In family 2, we identified a novel large deletion in L1CAM in the second fetus and the pregnant woman. First, there are various types of variants in L1CAM, which reminds us that besides employing sequencing to detect point mutation, we should consider using proper approaches to identify different variants in L1CAM, when one X-linked hydrocephalus is suspected. Second, there were a few reports of a large deletion in L1CAM. To our knowledge, variants of more than 1 kb of deletion were found in our current study, and in addition, three cases of an L1CAM whole-gene deletion were previously described in other reports. Knops et al. have reported a 61 kb in size encompassing all of L1CAM, AVPR2, and part of ARHGAP4, leading to L1 syndrome and nephrogenic diabetes insipidus (Knops et al., 2008). This individual was diagnosed to require shunting due to significant hydrocephalus. The second case, identified with an L1CAM whole-gene deletion and PDZD4 gene, was also found with hydrocephalus that needed shunting (Kutsche et al., 2002). Similar to the second case, the third report demonstrated a 4-month-old male with a de novo L1CAM whole-gene deletion and PDZD4 gene (Chidsey et al., 2014). Simultaneous deletions in upstream or downstream were present in all three reports of L1CAM whole-gene deletion. Moreover, the variant from family 2 was predicted to cause deletion of fibronectin type-III repeats 1-2 (FN III 1-2). De Angelis et al. demonstrated that mutations located throughout Ig1-Ig6 and Fn2 disrupted both types of interactions by synthesizing L1CAM-Fc fusion proteins of disease-causing variants (De Angelis et al., 1999; De Angelis et al., 2002). One study found that FN III 1-5 in L1CAM could interact with the fibroblast growth factor receptor (FGFR), which was essential in neuronal differentiation and FGFR1 phosphorylation. Authors speculated that FN III 2 amino acids (AVNNQGKG) were crucial binding sites (Kulahin et al., 2008). Furthermore, FN III 2 plays an important part in interactions with L1CAM and enhances structural stability in the extracellular region (Kunz et al., 1998). Therefore, the variant of family 2 could disturb the interaction with FGFR to cause neural axon malformation, resulting in severe hydrocephalus. Further functional studies of the variant were being conducted in our laboratory.

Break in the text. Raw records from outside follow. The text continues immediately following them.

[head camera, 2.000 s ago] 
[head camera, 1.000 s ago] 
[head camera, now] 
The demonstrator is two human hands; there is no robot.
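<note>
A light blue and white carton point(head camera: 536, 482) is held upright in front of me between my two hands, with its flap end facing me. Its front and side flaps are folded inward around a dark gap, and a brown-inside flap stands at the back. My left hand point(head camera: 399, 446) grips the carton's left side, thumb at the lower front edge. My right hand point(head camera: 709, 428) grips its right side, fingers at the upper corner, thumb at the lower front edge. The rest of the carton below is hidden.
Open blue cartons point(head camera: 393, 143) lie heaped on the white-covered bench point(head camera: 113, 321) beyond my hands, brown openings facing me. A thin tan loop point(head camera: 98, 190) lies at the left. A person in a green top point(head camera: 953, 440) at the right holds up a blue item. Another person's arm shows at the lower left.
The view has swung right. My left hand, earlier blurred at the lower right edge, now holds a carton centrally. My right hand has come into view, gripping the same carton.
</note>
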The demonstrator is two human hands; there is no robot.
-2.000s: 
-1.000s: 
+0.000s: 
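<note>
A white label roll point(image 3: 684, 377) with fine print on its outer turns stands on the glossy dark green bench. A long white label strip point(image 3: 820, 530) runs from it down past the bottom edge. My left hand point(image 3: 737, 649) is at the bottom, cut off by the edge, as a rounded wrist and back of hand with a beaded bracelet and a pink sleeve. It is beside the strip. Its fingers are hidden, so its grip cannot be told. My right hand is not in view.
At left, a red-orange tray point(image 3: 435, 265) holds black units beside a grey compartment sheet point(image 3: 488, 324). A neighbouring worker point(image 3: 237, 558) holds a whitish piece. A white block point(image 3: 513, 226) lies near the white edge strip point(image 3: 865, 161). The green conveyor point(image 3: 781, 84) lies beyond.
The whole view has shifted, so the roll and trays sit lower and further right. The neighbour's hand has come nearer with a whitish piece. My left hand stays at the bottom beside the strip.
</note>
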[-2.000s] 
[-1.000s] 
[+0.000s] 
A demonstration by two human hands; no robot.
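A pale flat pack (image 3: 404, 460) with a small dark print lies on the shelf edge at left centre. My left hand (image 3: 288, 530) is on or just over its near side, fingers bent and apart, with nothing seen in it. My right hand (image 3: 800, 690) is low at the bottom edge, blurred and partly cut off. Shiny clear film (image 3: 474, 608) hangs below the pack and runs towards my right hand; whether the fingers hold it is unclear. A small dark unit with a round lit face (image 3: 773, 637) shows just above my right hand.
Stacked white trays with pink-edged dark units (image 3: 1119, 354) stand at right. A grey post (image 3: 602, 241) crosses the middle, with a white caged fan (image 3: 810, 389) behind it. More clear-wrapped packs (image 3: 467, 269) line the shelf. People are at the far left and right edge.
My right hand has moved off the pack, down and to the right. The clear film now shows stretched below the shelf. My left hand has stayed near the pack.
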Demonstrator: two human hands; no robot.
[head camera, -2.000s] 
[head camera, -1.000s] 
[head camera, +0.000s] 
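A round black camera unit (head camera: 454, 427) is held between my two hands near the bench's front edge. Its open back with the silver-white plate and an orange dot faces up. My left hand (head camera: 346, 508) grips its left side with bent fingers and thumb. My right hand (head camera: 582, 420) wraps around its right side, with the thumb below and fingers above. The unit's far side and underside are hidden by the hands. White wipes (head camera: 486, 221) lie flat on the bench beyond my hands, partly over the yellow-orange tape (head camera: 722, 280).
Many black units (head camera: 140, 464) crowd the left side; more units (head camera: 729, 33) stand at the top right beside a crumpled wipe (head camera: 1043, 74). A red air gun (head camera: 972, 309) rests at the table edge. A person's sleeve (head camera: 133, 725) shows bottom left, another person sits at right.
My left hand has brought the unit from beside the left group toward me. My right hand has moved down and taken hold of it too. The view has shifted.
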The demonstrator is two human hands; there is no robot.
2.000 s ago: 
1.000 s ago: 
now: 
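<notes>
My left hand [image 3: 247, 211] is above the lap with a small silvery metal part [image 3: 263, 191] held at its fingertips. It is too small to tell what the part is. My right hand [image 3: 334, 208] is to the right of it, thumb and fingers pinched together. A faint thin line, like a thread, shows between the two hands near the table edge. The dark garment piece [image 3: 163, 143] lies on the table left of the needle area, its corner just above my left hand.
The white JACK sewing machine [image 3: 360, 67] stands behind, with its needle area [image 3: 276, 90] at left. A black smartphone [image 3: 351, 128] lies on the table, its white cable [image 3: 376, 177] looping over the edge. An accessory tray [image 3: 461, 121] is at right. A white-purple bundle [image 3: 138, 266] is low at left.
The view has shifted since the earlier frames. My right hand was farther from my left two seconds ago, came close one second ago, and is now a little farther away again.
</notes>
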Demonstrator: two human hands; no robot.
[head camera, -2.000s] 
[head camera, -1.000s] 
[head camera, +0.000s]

Preimplantation genetic testing for monogenic disease (PGT-M) is a useful tool for the in vitro fertilization (IVF) process (Masset et al., 2019). A biopsy is performed for single or several cells from IVF embryos to exclude the curated disease-causing cells, selectively transferring the unaffected embryos. After the pathogenic variant in L1CAM was identified, the couple from family 2 benefited from the PGT technology and eventually delivered a healthy infant without this mutation.

In conclusion, this study described two novel pathogenic variants and phenotypes in two Chinese families, which effectively blocked the transmission of genetic birth defects. These patients presented here may provide insights to better understand the L1 syndrome and probably help genetic counseling and PGT for prenatal X-linked hydrocephalus.